Video Screencast Help

SNAC and Cisco Aironet Wireless question

Created: 15 Apr 2009 • Updated: 21 May 2010 | 4 comments
Dung's picture
This issue has been solved. See solution.

Hi,
I'm new with SNAC. I have tested SNAC( + LAN enforcer)  for wired LAN with cisco switch (3750), Microsoft Windows 2003 + IAS. It works fine but I can't extend NAC to wireless network. I use Cisco Aironet 1130AG which mode is  autonomous. In SEP 11 Management Console, if I configure an action to OPEN PORT when successful, wireless client can switch to access vlan based on

Tunnel-Pvt-Group-id (set in IAS). But when I change this action to Switch to VLAN Access and disable VLAN attributes in IAS, Cisco Aironet can't change VLAN. While LAN Enforcer reports successfully in authentication, and in Aironet's web management, new event log is  "Station xxxx.xxxx.xxxx authentication fail". Why is happened ? Does anyone has been successful in SNAC+ wireless network? Do you have any document, any guide how to integrate SNAC with cisco aironet wireless ( autonomous ) ? please send to me !

Thank you !

Dung

Comments 4 CommentsJump to latest comment

Craige Jiang's picture

Hi, Dung

  Inorder to support dynamic wireless VLAN assignment on Cisco wireless environment, you need a wilress LAN controller. The Cisco 1130AG itself won't support this feature. It must work with a wireless VLAN controller to support this. Please refer to following URL.
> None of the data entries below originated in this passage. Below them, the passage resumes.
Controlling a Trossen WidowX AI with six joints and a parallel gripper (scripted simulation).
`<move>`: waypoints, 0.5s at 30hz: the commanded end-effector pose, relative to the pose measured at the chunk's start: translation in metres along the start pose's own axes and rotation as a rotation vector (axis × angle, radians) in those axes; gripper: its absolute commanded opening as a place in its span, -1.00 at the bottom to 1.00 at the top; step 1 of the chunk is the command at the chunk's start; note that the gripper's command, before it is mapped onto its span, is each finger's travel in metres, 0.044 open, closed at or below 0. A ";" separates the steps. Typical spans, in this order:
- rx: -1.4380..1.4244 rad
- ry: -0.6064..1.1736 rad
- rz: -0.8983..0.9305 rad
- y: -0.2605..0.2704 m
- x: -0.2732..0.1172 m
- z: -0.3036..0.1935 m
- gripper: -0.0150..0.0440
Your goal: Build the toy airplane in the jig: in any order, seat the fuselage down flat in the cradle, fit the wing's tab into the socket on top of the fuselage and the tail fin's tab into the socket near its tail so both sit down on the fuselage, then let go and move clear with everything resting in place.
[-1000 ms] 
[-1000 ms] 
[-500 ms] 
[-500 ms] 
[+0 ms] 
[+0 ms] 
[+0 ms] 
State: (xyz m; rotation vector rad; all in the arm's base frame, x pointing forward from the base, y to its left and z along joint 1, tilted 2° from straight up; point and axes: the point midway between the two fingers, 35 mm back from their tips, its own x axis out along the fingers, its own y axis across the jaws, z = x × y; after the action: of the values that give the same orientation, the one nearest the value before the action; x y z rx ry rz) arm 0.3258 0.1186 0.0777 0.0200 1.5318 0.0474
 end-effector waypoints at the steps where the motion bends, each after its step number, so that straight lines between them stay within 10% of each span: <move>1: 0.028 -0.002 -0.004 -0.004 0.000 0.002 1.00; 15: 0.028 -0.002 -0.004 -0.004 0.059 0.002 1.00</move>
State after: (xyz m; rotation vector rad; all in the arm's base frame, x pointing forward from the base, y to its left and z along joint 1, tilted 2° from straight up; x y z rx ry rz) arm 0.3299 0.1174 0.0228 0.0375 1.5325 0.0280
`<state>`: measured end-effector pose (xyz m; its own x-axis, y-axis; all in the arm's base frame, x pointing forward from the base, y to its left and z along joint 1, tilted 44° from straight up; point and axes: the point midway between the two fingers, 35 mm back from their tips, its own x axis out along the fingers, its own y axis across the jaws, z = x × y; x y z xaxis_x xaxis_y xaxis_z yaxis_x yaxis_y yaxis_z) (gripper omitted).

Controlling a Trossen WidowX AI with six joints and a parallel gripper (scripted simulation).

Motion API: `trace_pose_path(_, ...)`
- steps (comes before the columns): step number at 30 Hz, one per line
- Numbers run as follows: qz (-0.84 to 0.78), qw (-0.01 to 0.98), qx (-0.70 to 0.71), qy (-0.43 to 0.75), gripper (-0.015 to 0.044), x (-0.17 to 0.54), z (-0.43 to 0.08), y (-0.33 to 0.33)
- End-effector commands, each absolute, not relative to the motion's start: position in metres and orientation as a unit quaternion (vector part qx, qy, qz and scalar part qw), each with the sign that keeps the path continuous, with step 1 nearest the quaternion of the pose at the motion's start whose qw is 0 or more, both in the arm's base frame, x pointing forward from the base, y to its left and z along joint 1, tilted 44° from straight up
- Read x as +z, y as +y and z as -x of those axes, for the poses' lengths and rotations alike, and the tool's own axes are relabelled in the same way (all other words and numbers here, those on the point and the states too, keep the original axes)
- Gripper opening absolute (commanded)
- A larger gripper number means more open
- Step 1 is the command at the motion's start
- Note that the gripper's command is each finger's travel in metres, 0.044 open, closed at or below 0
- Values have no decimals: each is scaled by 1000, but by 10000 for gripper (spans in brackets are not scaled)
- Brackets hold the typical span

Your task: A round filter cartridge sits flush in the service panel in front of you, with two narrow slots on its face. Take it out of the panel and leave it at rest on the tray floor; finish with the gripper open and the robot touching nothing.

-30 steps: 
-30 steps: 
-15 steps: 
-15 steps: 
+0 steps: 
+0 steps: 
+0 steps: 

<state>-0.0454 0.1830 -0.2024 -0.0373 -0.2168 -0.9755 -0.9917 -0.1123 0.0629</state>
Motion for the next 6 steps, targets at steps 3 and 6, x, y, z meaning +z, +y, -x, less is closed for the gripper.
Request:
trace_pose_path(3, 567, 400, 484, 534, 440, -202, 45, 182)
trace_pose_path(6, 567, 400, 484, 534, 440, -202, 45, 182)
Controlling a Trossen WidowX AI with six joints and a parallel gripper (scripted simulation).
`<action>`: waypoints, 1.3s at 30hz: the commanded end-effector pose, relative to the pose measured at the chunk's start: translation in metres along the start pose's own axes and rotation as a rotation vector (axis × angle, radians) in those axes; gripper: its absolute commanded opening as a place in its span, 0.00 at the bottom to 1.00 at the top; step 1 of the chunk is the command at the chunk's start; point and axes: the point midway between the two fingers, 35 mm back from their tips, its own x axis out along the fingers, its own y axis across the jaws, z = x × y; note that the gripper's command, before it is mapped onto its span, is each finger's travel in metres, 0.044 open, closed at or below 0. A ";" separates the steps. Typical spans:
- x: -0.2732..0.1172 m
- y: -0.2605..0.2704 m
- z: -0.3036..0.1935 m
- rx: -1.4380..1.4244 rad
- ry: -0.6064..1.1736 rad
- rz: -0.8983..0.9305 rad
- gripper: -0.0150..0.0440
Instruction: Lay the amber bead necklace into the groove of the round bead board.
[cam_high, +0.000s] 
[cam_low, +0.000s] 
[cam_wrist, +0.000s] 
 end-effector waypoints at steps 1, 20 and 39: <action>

http://supportwiki.cisco.com/ViewWiki/index.php/Dynamic_VLAN_Assignment_with_RADIUS_Server_and_Wireless_LAN_Controller_Configuration_Example

Thanks
Craige

Dung's picture

Hi, Craige
Thank you for fast reply ! I have done SNAC with aironet 1130AG integrated. I did a little trick when adding Aironet, I chose Cisco Catalyst profile (not Cisco Aironet Series). In Aironet, I create all VLANs associated with SSIDs, but broadcast one SSID as GuestMode. Now in SEP Manager, I can also set a policy to change radio client to any VLAN, not only OPEN port

Thanks
Dung

SOLUTION
Rafael Carvalho's picture

Where I set the configurations on Cisco Controller to uses SNAC for autenthication and dynamic Vlan ????